## YOUR GOAL
Copy out all lines from the entries below in which "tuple" occurs.

## RECORDED DATA
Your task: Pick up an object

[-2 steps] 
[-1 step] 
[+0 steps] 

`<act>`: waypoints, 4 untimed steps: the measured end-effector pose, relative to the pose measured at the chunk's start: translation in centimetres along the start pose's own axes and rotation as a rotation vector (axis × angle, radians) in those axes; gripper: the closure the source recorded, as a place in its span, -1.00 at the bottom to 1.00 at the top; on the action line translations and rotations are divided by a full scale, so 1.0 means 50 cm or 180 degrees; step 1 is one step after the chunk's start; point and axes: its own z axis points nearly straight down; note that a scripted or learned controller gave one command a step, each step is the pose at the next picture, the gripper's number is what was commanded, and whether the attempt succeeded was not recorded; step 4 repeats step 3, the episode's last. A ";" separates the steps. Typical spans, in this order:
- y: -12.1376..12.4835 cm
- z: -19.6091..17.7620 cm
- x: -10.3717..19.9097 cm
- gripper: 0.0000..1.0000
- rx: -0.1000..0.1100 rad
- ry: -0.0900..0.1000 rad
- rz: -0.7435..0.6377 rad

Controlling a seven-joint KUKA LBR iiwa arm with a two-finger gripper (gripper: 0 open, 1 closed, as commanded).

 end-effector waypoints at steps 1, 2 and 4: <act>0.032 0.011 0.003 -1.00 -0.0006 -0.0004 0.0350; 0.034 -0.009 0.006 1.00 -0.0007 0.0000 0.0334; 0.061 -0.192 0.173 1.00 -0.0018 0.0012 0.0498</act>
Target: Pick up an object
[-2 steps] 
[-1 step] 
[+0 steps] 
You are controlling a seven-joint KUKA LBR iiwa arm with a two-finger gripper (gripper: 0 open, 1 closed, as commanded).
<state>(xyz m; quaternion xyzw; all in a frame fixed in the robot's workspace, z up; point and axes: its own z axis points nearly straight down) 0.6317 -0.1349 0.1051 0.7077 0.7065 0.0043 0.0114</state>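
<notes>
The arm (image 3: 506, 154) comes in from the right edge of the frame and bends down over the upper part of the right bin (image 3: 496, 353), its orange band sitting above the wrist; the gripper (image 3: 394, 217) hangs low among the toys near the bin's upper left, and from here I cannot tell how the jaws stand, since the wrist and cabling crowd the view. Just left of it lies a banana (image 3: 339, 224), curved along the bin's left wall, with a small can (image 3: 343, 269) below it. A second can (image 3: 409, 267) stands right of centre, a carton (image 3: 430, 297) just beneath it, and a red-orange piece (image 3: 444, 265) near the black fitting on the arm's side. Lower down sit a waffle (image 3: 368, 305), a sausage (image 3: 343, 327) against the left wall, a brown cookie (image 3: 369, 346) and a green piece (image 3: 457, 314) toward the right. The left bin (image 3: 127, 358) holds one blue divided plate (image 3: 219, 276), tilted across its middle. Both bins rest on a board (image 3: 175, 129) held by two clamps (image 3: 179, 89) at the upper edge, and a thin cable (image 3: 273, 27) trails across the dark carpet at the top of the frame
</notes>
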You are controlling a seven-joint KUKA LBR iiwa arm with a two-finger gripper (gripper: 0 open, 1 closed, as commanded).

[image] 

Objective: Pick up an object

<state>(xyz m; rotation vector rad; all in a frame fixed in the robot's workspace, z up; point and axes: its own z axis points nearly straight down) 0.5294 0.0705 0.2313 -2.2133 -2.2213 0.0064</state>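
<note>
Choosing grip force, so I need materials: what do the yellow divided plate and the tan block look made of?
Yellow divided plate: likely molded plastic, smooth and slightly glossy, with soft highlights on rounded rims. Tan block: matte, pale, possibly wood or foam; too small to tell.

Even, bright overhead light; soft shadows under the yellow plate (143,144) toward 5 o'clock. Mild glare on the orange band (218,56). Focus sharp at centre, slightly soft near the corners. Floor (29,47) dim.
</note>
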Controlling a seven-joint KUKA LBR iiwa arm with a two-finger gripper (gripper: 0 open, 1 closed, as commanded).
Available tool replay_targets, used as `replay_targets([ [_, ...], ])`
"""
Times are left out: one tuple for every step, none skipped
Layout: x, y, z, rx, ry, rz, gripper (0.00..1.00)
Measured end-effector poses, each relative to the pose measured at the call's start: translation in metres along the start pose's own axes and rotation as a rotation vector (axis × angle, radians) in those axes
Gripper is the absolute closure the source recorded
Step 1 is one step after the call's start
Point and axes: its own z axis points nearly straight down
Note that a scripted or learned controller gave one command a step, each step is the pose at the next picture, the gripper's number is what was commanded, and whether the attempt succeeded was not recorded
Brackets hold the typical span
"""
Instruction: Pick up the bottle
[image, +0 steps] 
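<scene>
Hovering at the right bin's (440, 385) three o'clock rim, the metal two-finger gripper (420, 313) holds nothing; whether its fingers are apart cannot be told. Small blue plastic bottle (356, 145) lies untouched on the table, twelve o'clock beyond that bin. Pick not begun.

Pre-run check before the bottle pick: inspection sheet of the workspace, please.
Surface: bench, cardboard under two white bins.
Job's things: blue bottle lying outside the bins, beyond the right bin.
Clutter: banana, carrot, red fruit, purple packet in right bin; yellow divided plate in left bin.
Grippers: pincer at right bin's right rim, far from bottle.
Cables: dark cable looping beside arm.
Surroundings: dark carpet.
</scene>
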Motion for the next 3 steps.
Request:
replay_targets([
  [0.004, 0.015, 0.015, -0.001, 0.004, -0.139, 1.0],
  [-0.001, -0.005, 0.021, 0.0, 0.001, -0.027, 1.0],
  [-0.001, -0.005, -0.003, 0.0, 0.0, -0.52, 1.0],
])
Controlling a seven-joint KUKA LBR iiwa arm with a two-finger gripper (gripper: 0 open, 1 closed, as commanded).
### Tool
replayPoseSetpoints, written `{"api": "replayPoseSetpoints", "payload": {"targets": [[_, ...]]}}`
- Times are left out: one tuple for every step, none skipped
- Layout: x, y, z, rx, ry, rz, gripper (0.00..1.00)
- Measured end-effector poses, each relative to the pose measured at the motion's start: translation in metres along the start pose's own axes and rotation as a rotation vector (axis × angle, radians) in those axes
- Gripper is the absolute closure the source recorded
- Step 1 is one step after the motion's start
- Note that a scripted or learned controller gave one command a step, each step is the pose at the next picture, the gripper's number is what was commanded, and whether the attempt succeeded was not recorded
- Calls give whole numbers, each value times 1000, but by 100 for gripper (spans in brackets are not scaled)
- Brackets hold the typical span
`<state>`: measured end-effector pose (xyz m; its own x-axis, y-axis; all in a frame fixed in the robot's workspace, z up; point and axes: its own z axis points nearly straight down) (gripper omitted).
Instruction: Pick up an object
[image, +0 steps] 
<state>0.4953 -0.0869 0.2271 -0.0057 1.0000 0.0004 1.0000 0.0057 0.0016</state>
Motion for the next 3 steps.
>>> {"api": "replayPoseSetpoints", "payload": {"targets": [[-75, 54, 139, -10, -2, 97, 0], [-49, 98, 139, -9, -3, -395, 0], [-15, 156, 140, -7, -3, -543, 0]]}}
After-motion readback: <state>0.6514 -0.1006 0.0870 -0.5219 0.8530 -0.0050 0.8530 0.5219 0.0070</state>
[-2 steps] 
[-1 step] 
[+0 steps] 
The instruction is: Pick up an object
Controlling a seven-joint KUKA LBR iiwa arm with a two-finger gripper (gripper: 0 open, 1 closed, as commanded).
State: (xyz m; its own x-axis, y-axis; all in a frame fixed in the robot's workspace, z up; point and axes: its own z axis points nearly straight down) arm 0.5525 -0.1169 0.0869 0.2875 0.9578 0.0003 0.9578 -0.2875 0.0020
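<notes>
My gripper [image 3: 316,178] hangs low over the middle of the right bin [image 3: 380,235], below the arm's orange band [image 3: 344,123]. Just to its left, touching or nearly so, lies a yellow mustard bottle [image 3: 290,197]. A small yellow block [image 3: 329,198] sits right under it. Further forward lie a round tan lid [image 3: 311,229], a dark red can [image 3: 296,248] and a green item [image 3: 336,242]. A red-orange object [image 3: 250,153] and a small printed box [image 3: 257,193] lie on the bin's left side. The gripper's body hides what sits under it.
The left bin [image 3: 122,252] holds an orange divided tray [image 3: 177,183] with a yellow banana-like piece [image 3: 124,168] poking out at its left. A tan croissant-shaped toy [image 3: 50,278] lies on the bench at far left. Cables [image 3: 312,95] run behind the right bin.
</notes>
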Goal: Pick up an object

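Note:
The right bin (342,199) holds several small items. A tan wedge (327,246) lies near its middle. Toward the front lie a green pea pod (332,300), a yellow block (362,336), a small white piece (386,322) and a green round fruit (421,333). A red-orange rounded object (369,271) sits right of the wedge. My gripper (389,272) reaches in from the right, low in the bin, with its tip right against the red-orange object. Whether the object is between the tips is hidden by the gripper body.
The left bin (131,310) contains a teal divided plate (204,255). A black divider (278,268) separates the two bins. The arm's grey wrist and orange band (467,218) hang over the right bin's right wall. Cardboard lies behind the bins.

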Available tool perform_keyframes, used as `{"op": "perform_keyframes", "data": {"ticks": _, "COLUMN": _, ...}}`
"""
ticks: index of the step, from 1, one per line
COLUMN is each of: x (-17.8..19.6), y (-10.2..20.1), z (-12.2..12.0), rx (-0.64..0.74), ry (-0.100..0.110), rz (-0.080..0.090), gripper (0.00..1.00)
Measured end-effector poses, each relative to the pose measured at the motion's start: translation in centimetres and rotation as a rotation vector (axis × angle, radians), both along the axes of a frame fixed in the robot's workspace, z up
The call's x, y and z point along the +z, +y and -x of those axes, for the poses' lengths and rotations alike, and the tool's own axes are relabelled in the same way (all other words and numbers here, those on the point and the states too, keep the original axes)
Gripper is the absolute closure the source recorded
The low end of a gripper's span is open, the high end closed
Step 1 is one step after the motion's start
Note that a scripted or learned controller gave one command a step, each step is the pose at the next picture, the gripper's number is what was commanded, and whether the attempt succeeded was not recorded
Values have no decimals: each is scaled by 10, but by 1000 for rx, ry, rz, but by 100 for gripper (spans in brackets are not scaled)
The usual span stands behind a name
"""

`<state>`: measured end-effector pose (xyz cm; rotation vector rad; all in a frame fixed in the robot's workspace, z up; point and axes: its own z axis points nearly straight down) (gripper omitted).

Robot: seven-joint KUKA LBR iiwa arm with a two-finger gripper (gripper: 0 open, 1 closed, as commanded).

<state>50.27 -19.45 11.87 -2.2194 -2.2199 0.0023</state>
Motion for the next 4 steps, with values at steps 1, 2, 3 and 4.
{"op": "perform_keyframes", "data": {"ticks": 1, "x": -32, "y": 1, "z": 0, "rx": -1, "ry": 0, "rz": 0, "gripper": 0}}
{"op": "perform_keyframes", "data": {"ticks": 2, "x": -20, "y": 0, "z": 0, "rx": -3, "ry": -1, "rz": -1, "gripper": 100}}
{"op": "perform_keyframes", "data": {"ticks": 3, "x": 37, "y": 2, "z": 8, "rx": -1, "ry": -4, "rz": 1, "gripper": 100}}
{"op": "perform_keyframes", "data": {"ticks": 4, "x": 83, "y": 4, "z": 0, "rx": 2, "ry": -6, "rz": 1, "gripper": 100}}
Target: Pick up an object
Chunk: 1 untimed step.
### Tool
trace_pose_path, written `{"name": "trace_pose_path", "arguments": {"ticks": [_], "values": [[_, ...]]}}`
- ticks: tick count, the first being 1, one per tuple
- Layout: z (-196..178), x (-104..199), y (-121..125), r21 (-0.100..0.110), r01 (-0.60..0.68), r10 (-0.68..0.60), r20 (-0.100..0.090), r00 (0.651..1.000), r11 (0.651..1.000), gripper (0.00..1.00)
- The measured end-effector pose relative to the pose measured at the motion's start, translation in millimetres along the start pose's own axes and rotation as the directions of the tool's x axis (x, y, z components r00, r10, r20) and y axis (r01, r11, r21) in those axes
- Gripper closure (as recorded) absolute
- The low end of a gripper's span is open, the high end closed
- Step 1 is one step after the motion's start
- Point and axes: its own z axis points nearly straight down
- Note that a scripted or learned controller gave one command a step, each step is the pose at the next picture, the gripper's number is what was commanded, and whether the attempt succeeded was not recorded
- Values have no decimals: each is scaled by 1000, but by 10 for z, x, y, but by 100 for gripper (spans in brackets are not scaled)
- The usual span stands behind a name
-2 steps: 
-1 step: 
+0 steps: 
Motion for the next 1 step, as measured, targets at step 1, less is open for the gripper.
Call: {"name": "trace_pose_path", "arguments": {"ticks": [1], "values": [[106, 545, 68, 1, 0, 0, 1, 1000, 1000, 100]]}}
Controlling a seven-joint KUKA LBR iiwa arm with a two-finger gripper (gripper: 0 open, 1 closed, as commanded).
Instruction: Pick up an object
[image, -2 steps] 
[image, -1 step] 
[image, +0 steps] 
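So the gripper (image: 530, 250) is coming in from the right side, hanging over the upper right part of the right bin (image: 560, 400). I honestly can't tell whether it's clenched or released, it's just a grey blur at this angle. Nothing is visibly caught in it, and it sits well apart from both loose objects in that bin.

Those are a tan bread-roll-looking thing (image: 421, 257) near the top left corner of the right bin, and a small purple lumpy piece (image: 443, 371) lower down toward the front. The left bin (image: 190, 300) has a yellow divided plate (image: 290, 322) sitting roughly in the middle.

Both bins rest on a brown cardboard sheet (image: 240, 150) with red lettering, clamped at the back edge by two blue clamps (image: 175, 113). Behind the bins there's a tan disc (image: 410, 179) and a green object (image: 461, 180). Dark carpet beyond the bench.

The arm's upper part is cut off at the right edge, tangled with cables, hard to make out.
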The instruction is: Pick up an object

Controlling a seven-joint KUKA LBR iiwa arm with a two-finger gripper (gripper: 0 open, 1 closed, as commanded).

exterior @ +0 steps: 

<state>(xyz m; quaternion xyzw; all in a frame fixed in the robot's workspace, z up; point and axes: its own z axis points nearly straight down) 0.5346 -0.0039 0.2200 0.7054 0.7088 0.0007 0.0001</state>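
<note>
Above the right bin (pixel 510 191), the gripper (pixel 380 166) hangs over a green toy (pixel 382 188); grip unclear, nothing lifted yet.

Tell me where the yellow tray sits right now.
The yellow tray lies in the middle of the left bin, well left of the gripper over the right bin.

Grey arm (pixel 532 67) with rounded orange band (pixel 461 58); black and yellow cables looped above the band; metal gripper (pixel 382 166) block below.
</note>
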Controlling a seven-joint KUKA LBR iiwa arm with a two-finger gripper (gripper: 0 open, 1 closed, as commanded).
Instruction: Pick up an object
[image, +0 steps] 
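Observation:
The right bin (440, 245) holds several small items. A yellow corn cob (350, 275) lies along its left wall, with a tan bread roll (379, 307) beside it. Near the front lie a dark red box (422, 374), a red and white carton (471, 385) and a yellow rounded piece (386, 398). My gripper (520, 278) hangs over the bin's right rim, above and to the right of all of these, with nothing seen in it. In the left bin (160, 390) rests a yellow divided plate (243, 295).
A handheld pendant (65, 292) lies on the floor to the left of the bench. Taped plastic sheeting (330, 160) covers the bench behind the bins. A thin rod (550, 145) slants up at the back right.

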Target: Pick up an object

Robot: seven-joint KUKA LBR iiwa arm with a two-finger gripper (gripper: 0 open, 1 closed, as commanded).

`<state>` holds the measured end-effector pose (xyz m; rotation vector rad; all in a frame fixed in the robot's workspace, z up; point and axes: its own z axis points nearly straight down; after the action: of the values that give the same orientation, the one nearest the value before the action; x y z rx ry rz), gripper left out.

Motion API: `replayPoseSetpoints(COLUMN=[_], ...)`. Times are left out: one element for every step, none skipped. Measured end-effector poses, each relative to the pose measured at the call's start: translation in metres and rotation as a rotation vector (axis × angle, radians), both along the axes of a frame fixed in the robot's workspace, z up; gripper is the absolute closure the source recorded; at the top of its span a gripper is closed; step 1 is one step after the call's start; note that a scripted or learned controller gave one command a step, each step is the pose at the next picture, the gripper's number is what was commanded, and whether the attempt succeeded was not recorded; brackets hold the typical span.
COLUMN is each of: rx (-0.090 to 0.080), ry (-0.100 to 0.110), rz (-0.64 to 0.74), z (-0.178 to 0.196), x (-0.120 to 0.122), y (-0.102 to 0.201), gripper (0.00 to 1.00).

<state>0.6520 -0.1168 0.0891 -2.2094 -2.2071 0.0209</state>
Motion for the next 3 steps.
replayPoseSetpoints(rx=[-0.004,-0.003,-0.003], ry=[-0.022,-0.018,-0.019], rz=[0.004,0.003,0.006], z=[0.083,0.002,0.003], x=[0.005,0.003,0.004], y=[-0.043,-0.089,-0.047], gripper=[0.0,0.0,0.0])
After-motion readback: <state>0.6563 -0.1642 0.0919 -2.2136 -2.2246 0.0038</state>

## TASK RESULT
Times are left out: one tuple for every step, none skipped
- Times are left out: one tuple for every step, none skipped
- ticks: tick count, the first being 1, one per tuple

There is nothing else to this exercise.